⁸ Department of Medicine, Weill Cornell Medical College, New York, NY, USA; Department of Medicine, Cellular Therapy Service, Memorial Sloan Kettering Cancer Center, New York City, NY, USA.
⁹ Department of Medicine, Weill Cornell Medical College, New York, NY, USA; Department of Medicine, Infectious Disease Service, Memorial Sloan Kettering Cancer Center, New York, New York, USA. Electronic address: [email protected].

PMID: 39448032
DOI: 10.1016/j.jtct.2024.10.010

Abstract

Background: Patients undergoing CD19 chimeric antigen receptor (CAR) T-cell therapy exhibit multiple immune deficits that may increase their susceptibility to infections. Invasive fungal infections (IFI) are life-threatening events in the setting of hematological diseases. However, there is ongoing debate regarding the optimal role and duration of antifungal prophylaxis in this specific patient population.

Objectives: The objective of this study was to provide a comprehensive overview of the evolution of IFI prophylactic strategies over time and to assess IFI incidence rates in a cohort of patients with relapsed or refractory (R/R) lymphoma treated with CAR-T cell therapy.
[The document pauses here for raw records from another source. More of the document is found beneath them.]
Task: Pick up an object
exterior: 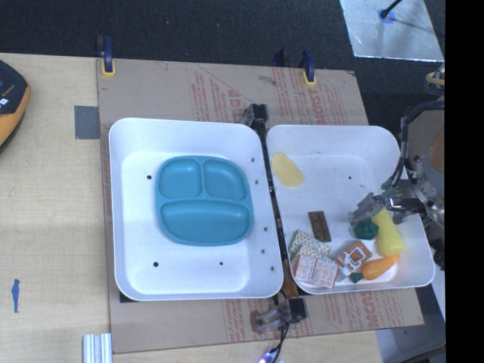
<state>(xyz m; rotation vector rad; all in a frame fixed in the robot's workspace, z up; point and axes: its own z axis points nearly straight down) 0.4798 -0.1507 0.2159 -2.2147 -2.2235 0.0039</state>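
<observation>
carrot [376,267] and snack packets [314,269] crowd the right bin's [333,138] six o'clock rim, where the tool [370,216], fingers spread wide and empty, hovers beside a yellow bottle [389,233]: approach step, needing descent and closing.

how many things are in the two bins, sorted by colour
Blue: 1, the divided plate in the left bin
Yellow: 2, the pale disc and the yellow block
Orange: 1, the carrot
Brown: 1, the bar
Green: 1, the small item
Patterned packets: 3
Total: 9
</observation>
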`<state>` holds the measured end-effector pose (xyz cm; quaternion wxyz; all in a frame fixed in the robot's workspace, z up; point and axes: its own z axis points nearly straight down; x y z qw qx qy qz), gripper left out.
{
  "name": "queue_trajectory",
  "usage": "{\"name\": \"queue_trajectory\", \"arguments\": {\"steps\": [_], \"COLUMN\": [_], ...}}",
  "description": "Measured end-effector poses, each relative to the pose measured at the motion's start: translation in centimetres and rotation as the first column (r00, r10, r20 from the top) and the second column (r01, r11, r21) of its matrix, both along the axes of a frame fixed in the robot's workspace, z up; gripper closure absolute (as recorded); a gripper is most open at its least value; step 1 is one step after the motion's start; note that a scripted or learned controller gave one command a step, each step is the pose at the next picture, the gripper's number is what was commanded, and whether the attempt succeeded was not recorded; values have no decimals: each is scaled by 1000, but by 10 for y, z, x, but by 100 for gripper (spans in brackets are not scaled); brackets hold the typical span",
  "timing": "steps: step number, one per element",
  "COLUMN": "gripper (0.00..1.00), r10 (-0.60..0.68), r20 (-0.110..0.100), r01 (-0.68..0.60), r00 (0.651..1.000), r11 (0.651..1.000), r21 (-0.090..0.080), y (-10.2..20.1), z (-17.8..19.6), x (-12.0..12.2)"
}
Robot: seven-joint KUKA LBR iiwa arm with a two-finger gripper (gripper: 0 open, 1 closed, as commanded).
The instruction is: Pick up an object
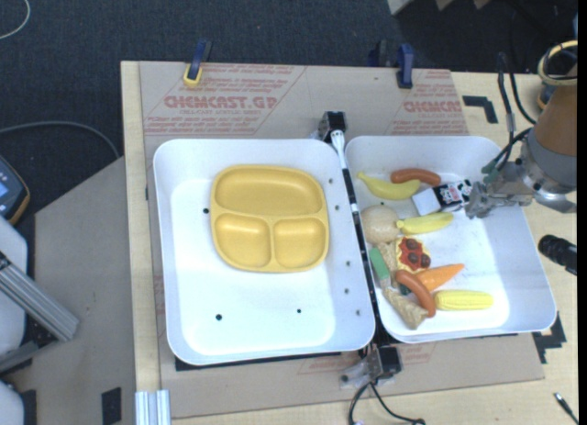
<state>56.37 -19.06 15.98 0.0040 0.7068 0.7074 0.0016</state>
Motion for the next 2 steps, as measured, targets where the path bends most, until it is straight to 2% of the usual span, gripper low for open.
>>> {"name": "queue_trajectory", "arguments": {"steps": [1, 2], "gripper": [100, 100], "r10": [0, 0], "r20": [1, -4], "r01": [0, 0], "r00": [1000, 1000], "r11": [1000, 1000], "r21": [0, 2], "y": [1, 1], "z": [65, 65], "x": [1, 1]}}
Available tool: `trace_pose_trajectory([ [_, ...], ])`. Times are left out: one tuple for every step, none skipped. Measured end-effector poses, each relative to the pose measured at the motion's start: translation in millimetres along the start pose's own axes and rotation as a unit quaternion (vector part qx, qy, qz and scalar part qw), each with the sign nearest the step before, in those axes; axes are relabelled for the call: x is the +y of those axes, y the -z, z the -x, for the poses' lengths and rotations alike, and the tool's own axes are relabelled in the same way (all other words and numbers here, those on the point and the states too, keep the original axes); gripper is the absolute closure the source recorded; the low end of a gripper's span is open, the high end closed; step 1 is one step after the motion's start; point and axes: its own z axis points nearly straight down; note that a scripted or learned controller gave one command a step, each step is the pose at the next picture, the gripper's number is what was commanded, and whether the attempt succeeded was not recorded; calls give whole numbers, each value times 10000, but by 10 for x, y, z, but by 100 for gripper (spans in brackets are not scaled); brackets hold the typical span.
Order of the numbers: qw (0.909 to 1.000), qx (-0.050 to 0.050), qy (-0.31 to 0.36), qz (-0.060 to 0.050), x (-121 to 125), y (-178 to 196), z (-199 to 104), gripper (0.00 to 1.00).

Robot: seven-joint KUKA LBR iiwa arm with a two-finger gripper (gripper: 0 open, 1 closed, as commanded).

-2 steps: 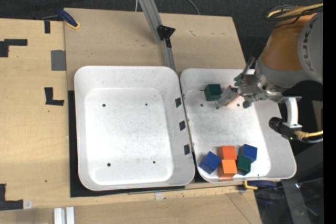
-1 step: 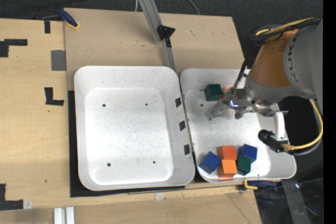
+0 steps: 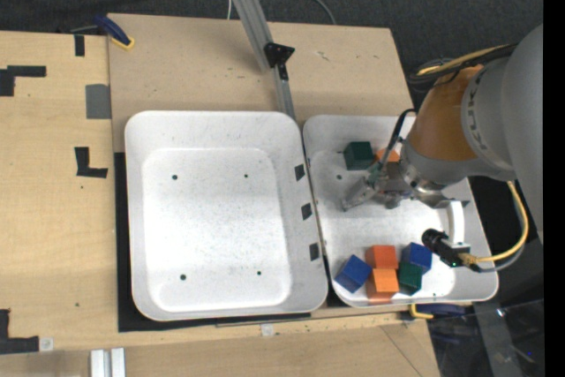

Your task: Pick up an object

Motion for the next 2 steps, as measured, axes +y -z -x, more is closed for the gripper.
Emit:
trace_pose_trajectory([
  [10000, 6, 5, 5, 4, 116, -8, 100],
  [10000, 0, 3, 34, 3, 537, -33, 100],
])
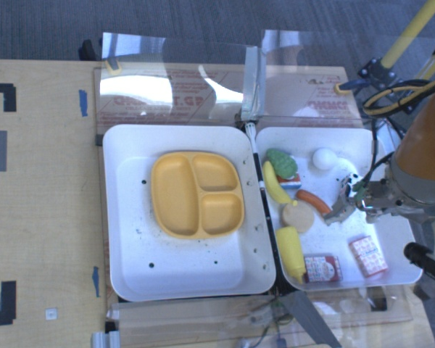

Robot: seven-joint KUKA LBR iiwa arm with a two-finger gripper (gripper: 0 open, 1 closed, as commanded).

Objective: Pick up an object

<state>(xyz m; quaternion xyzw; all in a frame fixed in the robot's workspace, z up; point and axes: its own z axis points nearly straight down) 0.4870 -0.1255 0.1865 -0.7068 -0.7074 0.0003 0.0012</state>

Study design: Single-center, retrospective study from a cohort of patients with R/R B-cell lymphoma treated with CD19 CAR-T cell therapy between April 2016 and March 2023. Group A (April 2016- August 2020) consisted of patients primarily treated with fluconazole, irrespective of their individual IFI risk profile. In Group B (September 2020- March 2023) antifungal prophylaxis was recommended only for high-risk patients.

Results: Overall, 330 patients were included. Antifungal prophylaxis was prescribed to 119/142 (84%) patients in Group A and 58/188 (31%) in Group B (p<0.001). Anti-mold azoles were prescribed to 8 (5.6%) patients in Group A and 21 (11.2%) patients in Group B. In Group A, 42 (29%) patients switched to another antifungal, 9 (21%) because of toxicity, with 6 cases of transaminitis and 3 cases of prolonged QTc. In Group B, 21 (11.2%) patients switched the antifungal drug, mainly from fluconazole or micafungin to a mold-active agent following revised guidelines. No difference was found in liver toxicity between the two groups at infusion, day 10, and day 30. No significant differences were observed between the groups. IFI following CAR T-cell therapy were rare, with one case of cryptococcal meningoencephalitis in group A (0.7%) and one case of invasive aspergillosis in group B (0.5%), both occurring in patients on micafungin prophylaxis.

Conclusion: In this large single-center cohort of patients with R/R lymphoma treated with CAR T-cells, we show that individualized prophylaxis, alongside careful management of CAR T-cell related toxicities like CRS, was associated with a very low IFI rate, avoiding the risk of unnecessary toxicities, drug-drug interactions, and high costs.

Keywords: CAR-T cell toxicity; R/R B cell lymphoma; antifungal prophylaxis; invasive fungal infections; risk stratification.